Est-ce également le symptôme d’un nouveau rapport au travail des plus jeunes ?

Je ne suis pas d’accord avec cette théorie. Je ne crois pas que les jeunes aient un rapport fondamentalement différent au travail. Quelles que soient les générations depuis les années 1990, les études montrent que les attentes sont toujours les mêmes : le travail sert à avoir une bonne rémunération. Est-ce que les aspirations sur l’emploi ont évolué ? Peut-être car la société change et très vite, avec notamment un rapport à l’instantanéité différent. Mais est-ce que les plus âgés aussi veulent plus d’autonomie dans leur travail, plus de responsabilités et bien en vivre ? Je crois qu’on trouvera autant de seniors que de jeunes qui répondraient « oui » à cette question.

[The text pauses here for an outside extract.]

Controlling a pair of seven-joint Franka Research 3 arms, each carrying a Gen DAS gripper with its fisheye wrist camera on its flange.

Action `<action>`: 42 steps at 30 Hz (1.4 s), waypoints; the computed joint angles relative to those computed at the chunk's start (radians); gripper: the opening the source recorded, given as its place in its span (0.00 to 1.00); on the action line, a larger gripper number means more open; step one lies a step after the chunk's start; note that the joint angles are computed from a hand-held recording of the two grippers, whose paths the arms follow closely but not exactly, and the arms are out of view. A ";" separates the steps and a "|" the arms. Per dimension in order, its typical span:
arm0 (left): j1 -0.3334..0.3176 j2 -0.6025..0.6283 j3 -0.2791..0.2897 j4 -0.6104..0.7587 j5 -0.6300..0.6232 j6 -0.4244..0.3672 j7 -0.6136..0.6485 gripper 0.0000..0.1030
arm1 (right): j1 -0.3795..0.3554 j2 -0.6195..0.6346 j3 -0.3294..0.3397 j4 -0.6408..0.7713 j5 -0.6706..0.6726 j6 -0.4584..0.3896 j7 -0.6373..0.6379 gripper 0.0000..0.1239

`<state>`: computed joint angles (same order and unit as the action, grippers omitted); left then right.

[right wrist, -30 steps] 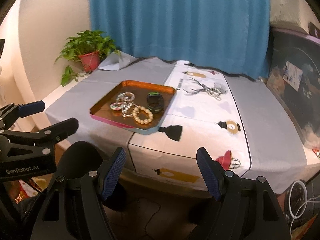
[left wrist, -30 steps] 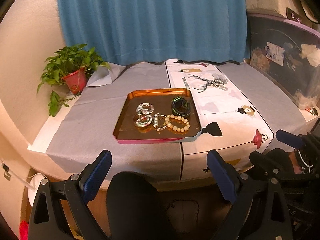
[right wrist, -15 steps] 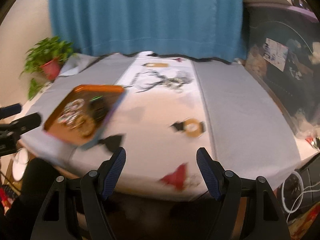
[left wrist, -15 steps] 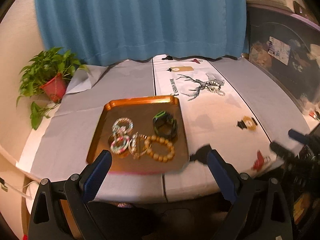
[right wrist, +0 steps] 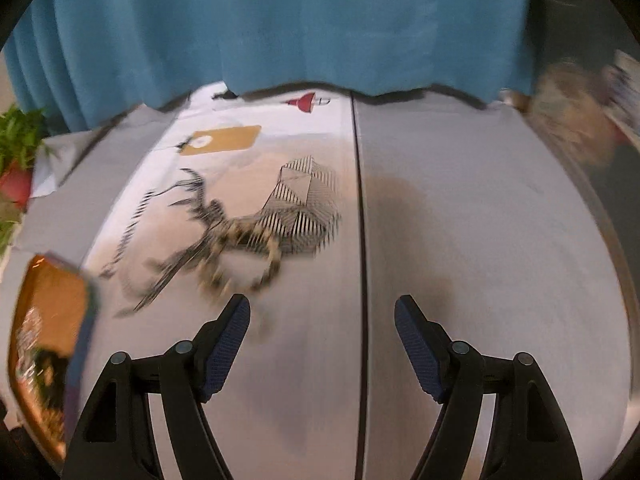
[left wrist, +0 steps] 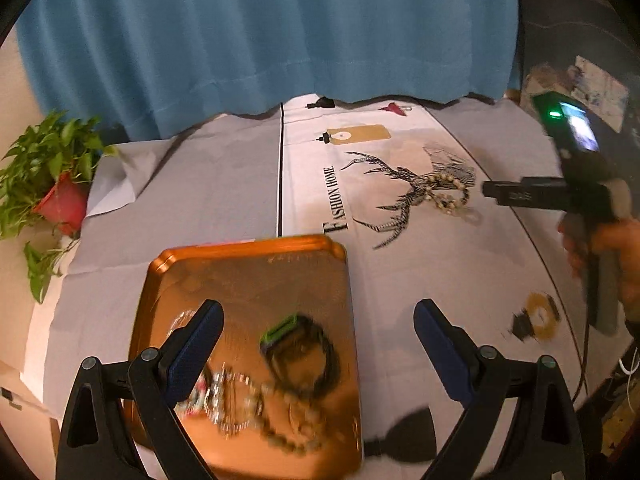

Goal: Organize jewelry
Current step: 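Reach the right tool to the white bead bracelet while the left reaches the dark bead bracelet, then grasp the white bead bracelet with the right tool while the left grasps the dark bead bracelet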

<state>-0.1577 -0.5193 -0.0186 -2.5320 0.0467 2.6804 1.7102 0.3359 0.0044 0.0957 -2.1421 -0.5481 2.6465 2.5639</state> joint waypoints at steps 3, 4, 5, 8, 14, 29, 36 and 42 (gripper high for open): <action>0.013 0.078 -0.017 0.051 0.012 0.007 -0.019 0.92 | 0.002 0.124 -0.023 0.111 0.022 -0.005 -0.079 0.61; 0.013 0.099 -0.019 0.067 0.009 0.004 -0.021 0.92 | 0.009 0.153 -0.034 0.139 0.025 -0.013 -0.104 0.61; 0.010 0.116 -0.020 0.082 0.003 0.001 -0.021 0.92 | 0.018 0.179 -0.046 0.163 0.025 -0.019 -0.129 0.61; -0.019 0.170 -0.010 0.127 -0.053 0.005 0.008 0.92 | 0.045 0.164 -0.092 0.132 -0.029 0.018 -0.109 0.62; -0.124 0.326 0.011 0.286 -0.340 -0.070 0.214 0.92 | 0.010 0.046 -0.090 -0.016 -0.073 0.035 -0.073 0.65; -0.051 0.690 -0.176 0.616 -0.320 -0.189 0.272 0.89 | -0.081 -0.001 -0.048 -0.115 -0.139 0.175 -0.030 0.67; -0.033 0.689 -0.201 0.600 -0.096 -0.176 0.179 0.89 | -0.087 0.000 -0.047 -0.120 -0.170 0.192 -0.007 0.68; 0.009 0.676 -0.242 0.617 -0.203 -0.258 0.342 0.40 | -0.095 -0.015 -0.044 -0.141 -0.157 0.207 -0.038 0.67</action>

Comment les autres pays européens se positionnent-ils ?

De manière générale, les débats sont équivalents en Europe, avec les mêmes confusions. Après, les expériences s’avèrent un peu différentes. En Islande et au Royaume-Uni, ce sont des think tanks qui ont lancé des expérimentations, avec une baisse du temps de travail à 32 heures et le maintiens des salaires. En Espagne, les pouvoirs publics ont proposé à des PME industrielles volontaires, soutenues financièrement par le gouvernement, de tester la semaine de quatre jours. Par exemple, si leur chiffre d’affaires baisse elles seront aidées. Au Portugal, un chercheur, Pedro Gomez, tente une expérimentation qui ne sera pas publique pour voir comment les entreprises l’opèrent sans intervention de l’État. En Belgique, les salariés peuvent opter pour une semaine de 4 jours depuis 2022 mais sans réduction du temps de travail.